TASK GOAL:
Among the lines of the material below, count those with the string "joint". Give the number alone.

DATA BLOCK:
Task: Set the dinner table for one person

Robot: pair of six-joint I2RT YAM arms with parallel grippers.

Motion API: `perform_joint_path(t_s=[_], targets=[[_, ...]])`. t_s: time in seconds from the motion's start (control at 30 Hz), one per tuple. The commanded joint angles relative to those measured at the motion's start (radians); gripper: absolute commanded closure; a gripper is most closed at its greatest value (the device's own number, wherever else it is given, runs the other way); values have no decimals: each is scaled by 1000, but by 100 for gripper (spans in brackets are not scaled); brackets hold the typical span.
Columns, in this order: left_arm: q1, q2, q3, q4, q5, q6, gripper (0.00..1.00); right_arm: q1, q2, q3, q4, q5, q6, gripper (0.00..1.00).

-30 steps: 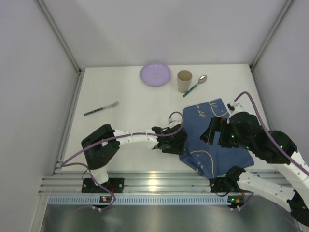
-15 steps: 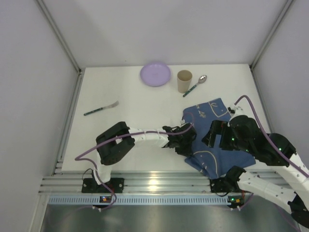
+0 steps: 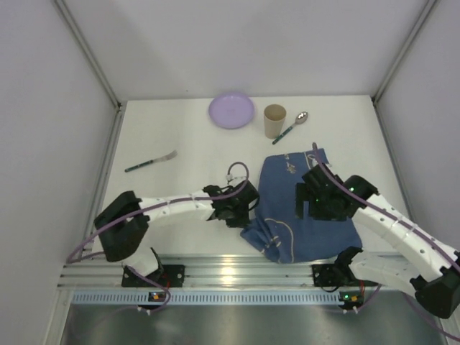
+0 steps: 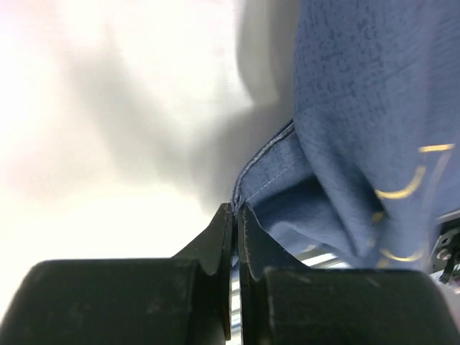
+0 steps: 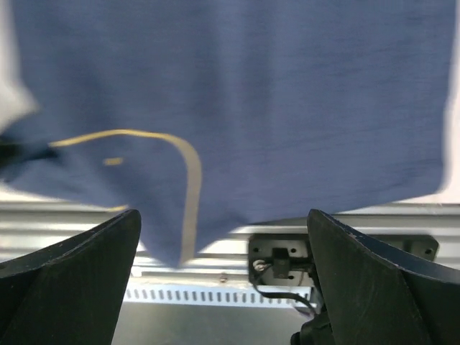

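On the white dinner table lies a blue cloth mat with pale line drawings, bunched along its left side. My left gripper is at that left edge, shut on the mat's hem; the wrist view shows the left gripper pinching the seam. My right gripper hovers over the middle of the mat, open and holding nothing. In the right wrist view the right gripper has its fingers spread wide above the blue mat.
A purple plate, a tan cup and a spoon stand at the far edge. A fork lies at the left. The ribbed aluminium rail runs along the near edge, under the mat's near corner.
My left gripper closed on the mat's left edge and drew back leftwards, dragging and bunching the cloth. The right arm swung left and further out over the mat.
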Motion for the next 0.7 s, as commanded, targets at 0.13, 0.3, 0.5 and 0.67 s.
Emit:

EXERCISE RESULT:
2